И вдруг он начинает говорить с мертвой. Произносит имя – Нанни. И шепчет: «Ах, самой сокровенной тайною моих грез было женское тело, неотступно занимавшее мои мысли. Когда‑то женщина ужаснулась при виде моего сожженного лица. И я безвозвратно лишился главного смысла моей жизни. Я сохранил для себя взгляд ее очей, когда она устремляла его ко мне, но она отказалась разделить со мною свою жизнь. Мне пришлось бежать и скитаться на чужбине, и все‑таки в каждом сне, в каждом образе, в каждой волне, в каждом пейзаже я видел частичку той женщины, нечто свойственное лишь ей одной. И я привлек и соблазнил ее в иной ипостаси». Как раз в то время болезнь окончательно затмила его память. Катрин, свояченица покойного Ночного Геррита, пришла к Мари Эдель и рассказала ей, что умирающий ведет речь о какой‑то Нанни. Мари побледнела от гнева. Она вскричала: «За всю мою жизнь я не встретила мужчины, который всецело отдался бы любимой женщине. Каждый из них ищет в женских объятиях той кроткой, приятной, сладостной, жертвенной любви, того мягкого и теплого убежища, что напоминало бы о жизни до рождения и о вскормившей его матери. Умершие женщины всегда стоят рядом. Умершие возлюбленные становятся день ото дня все чище, все выше, а мрак, что их окутывает, – все гуще. То, что было утрачено, остается навеки прекрасным. Любовь – самый подлый из всех обманов, вот как я думаю». Она вошла в комнату, где умирал Моум Гравер, пятидесятилетний старик, обняла его и принялась тихонько укачивать, пока он не испустил дух. Так он скончался у нее на руках. Она не пролила ни слезинки по умершему, но все, кто приходил в дом Катрин, видели скорбь Мари Эдель и знали, что причиной тому не Рождественский пост. Она горевала так, словно ее покинул возлюбленный.

Глава XLII

Два последних сна Моума.

Он подходит к окну. Стекла разделены свинцовыми полосками переплета, одетого серым мхом. Вдали видна бухта. Льет дождь.

У деревянной пристани в устье реки стоят всего четыре шхуны. Одна из них покрашена в голубой цвет. Яркий голубой на темной воде.

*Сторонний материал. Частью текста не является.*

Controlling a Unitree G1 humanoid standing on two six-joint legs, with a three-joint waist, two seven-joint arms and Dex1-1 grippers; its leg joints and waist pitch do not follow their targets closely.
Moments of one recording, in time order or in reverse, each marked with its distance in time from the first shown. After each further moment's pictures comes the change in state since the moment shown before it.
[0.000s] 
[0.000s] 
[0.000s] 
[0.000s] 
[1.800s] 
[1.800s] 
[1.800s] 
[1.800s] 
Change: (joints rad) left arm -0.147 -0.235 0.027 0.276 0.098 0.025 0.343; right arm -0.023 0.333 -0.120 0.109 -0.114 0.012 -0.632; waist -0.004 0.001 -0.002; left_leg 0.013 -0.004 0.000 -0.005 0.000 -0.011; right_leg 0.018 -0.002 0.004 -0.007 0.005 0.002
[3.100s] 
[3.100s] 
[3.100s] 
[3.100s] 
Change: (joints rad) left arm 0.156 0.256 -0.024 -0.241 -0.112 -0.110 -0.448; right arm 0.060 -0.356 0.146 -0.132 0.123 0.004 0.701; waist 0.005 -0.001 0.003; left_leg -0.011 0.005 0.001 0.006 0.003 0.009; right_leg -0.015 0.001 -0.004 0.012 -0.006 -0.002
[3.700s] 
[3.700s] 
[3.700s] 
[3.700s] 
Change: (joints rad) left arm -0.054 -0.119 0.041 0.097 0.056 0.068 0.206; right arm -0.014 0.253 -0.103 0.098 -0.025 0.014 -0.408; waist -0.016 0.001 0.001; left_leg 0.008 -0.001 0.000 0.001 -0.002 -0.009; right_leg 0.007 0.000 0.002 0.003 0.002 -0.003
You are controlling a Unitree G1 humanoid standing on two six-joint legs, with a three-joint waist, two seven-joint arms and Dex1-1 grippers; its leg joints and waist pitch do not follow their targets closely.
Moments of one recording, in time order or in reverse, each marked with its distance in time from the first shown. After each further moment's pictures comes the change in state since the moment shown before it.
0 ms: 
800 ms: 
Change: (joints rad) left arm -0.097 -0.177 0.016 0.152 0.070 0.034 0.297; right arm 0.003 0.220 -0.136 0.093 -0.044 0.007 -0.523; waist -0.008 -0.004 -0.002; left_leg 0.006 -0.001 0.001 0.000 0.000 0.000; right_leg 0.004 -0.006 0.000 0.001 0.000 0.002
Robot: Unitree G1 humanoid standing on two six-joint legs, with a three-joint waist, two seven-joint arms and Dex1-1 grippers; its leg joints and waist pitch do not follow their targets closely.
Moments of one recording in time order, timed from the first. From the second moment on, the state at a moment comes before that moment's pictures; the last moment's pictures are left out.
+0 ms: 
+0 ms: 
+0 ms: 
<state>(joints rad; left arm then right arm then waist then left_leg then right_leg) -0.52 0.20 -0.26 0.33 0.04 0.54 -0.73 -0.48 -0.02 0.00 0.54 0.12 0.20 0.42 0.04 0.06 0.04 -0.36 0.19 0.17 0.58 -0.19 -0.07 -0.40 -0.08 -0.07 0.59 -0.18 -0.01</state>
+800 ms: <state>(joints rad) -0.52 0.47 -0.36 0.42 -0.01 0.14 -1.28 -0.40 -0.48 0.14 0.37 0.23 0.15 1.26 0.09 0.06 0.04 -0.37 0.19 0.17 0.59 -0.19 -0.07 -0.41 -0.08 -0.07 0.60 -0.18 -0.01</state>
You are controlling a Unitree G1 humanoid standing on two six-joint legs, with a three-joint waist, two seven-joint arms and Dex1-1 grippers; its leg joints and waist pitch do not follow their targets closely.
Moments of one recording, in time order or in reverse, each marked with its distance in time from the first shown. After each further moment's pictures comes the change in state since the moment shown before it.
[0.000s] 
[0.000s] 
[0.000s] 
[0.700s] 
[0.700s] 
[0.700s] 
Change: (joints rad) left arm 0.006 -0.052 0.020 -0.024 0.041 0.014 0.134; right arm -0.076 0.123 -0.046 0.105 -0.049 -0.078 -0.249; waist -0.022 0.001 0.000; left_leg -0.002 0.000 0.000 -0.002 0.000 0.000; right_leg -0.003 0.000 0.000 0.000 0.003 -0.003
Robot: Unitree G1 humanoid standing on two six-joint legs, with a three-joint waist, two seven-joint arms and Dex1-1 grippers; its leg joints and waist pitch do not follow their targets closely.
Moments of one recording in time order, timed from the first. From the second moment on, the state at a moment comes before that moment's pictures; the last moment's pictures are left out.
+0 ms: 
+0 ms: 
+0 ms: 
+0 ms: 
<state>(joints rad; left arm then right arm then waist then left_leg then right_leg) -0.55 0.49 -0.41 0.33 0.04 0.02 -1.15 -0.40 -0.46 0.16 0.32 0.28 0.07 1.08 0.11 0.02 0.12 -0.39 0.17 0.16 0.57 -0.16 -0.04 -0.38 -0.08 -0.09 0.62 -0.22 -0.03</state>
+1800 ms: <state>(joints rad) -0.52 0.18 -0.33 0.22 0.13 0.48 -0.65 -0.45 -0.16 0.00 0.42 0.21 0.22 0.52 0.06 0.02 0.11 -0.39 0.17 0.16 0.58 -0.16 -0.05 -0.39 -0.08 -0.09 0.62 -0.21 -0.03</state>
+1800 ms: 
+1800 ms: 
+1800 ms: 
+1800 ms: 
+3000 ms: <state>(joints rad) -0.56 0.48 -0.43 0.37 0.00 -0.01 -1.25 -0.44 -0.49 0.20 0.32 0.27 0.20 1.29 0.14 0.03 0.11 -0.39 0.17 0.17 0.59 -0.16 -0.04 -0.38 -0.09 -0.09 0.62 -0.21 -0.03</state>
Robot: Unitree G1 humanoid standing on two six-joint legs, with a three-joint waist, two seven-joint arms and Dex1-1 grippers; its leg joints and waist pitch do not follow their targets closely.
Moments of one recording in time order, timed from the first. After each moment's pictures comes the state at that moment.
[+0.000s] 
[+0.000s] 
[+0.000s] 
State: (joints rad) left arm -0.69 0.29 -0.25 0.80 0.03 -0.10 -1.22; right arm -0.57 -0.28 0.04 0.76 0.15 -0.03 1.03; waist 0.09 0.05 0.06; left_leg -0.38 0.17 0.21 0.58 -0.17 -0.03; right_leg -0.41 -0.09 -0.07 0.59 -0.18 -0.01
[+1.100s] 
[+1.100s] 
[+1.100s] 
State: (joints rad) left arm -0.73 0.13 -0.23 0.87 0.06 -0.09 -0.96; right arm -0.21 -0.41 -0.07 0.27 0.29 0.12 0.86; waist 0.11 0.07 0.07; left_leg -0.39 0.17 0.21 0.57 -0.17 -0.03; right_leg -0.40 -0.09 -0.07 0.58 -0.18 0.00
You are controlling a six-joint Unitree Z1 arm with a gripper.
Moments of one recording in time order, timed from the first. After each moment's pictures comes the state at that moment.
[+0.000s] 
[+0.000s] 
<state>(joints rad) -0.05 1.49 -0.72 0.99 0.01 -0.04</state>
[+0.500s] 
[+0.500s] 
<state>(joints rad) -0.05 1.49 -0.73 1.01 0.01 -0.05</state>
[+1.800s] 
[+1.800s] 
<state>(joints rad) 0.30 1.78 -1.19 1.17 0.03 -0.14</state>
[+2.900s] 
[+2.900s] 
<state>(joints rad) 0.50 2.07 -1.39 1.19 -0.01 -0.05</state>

Таков первый сон. Сон в красках.

Последний сон – черно‑белый: человек мечтательно созерцает угрюмый фасад Лувра, Нельскую башню, мост и черную воду. Все вокруг объято сном.

Он грызет вафлю.

Глава XLIII

Пока Моум Гравер еще не покинул этот мир, пока он доживал в нем последние свои дни, умирая от голода, память изменила ему, он перестал узнавать лица. Он как‑то странно шарил руками под простыней и беседовал с мухами. К концу жизни Моум Гравер познал великую усталость и смятение рассудка. Его охватывали приступы тоски, сменявшейся долгими часами молчания. Иногда он вдруг испытывал жгучую ненависть к окружающим. Он утверждал, что мухи заговаривают с ним и что это его удивляет. Однажды, когда ему принесли ужин, а он, как всегда, отказался есть, на край миски села муха и присосалась к мясной подливе. Вдруг она спросила:

– Кто ты теперь, человек или призрак?

– Не знаю, – ответил ей Моум. – А ты?

– Да и я не знаю. Но я склонна полагать, что жива, – сказала муха, продолжая сосать подливу.

Моум отстранил вилку, которую ему протянули, и снова заговорил с мухой:

– Мне кажется, я уже приблизился к самому краю прожитой жизни. Меня посещают предки. Я сохранил в сердце своем женщину, которую потерял. Она тоже приходит ко мне. Более того, она обернулась юношей, что бросается на меня с ножом в тени дерева на Авентинском холме. И взгляды всех других преследуют и душат меня, до того мне стыдно. Я – уже не совсем я. Может, это и называется быть призраком.